Issu d’une famille bourgeoise, Georges Danton fit ses études chez les Oratoriens de Troyes puis en droit à Paris. En 1787, il acheta une charge d’avocat au Conseil du Roi, ce qui lui assura une position confortable. Dès 1789, il s’engagea dans la Révolution et se fit remarquer par ses discours enflammés. Fondateur et président du club des Cordeliers en 1790, il gagna rapidement une grande popularité auprès du peuple parisien grâce à son talent d’orateur et son tempérament vigoureux.
Après la fuite du roi Louis XVI à Varennes et la fusillade du Champ-de-Mars en 1791, Danton dut s’exiler en Grande-Bretagne. De retour, il devint substitut du procureur de la Commune de Paris et s’imposa comme une figure montante des Jacobins. Son rôle fut déterminant lors de la journée du 10 août 1792 qui entraîna la chute de la monarchie. Nommé ministre de la Justice, il incarna la mobilisation nationale face à l’invasion prussienne et galvanisa les énergies par son célèbre mot d’ordre « de l’audace, encore de l’audace, toujours de l’audace ».

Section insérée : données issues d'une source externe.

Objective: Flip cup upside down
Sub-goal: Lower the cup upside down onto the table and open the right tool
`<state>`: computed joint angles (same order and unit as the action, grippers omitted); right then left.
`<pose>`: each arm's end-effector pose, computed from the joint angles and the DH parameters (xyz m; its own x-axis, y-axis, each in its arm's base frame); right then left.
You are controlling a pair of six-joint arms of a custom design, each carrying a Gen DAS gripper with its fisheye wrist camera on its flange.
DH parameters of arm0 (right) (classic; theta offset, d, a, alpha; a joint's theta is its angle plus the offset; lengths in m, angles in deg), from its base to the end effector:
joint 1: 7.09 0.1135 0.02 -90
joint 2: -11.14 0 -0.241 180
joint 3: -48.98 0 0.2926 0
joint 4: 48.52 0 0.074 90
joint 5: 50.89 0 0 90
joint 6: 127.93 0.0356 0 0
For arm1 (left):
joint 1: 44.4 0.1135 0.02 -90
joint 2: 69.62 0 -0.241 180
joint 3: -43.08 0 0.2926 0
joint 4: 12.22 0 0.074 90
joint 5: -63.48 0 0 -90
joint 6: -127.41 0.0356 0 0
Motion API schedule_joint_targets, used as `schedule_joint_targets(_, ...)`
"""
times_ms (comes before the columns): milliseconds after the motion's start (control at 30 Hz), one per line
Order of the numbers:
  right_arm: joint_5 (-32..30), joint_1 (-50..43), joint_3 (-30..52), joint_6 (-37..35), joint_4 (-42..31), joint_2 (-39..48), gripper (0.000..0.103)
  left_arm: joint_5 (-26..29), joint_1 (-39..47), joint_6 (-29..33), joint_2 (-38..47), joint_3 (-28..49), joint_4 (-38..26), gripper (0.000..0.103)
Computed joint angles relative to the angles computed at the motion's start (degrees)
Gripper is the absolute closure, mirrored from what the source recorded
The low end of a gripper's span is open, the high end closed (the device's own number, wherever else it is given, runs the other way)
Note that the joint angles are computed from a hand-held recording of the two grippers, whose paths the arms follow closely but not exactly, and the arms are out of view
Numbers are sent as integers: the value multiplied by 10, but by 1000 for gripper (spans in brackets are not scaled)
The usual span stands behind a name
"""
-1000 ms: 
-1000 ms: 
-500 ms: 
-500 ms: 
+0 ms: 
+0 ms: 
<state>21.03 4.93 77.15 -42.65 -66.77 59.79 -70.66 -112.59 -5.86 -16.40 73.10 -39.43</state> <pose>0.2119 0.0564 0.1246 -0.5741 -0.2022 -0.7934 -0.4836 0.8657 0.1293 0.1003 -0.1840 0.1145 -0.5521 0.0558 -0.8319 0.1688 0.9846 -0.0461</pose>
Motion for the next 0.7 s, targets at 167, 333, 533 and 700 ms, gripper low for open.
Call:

Membre du Conseil exécutif puis du Comité de salut public en 1793, Danton participa à l’organisation du gouvernement révolutionnaire. Toutefois, il adopta une position plus modérée que Maximilien de Robespierre, appelant à mettre fin aux excès de la Terreur et à rechercher la réconciliation nationale. Accusé de corruption et de complaisance envers les ennemis de la République, il fut arrêté avec ses proches compagnons, dont Camille Desmoulins, et condamné à mort. Sa dernière déclaration sur l’échafaud, « N’oubliez pas de montrer ma tête au peuple, elle en vaut la peine », illustra son sens du panache.
Ainsi, Georges Danton fut un acteur essentiel de la Révolution française, chef populaire et ministre de la Justice, qui contribua à sauver la République en 1792 mais finit victime des luttes internes et de la radicalisation de la Terreur.